Elucidation of Structure–Function Relationship of Biological Active-Sites and New Material Design by Molecular Simulation

 Biological active-sites are regulated by protein environments and show excellent functions such as high-specific molecular recognitions and high-efficient catalysis. Our objectives are to elucidate structure–function relationship of biological active-sites by molecular simulations and to design new molecules utilizing the relationship. In particular, we focus on the Mn₄CaO₅ cluster in photosystem II, which efficiently oxidize water to oxygen, and heme cofactors, which show diverse biochemical functions in proteins.

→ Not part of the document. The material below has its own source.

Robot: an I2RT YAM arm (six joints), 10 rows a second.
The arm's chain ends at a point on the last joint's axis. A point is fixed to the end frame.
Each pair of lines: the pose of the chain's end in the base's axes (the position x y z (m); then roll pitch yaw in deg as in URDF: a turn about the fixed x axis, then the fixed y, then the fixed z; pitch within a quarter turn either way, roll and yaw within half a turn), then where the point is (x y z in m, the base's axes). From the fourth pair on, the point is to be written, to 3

[TARGET 1]  Computational determination and refinement of the 3D active-sites of biomolecules

We determine the molecular and electronic structures of unstable intermediates in the 3D active-sites of biomolecules with molecular simulations. One of the targets is to determine oxidation states and protonation patterns in the S₀–S₄ states of the Mn₄CaO₅ cluster in photosystem II.

[TARGERT 2]  Elucidation of structure–function relationship of biological active-sites by molecular simulations

We elucidate the structure–function relationship of biological active-sites by molecular simulations and find the prerequisite factors for the biological functions such as the efficient water oxidation of the Mn₄CaO₅ cluster in photosystem II and the variety of biochemical functions of heme in proteins.

[TARGERT 3]  Computational design of novel bio-inspired materials

Based on the obtained prerequisite factors for the biological functions, we computationally design novel bio-inspired molecules and materials.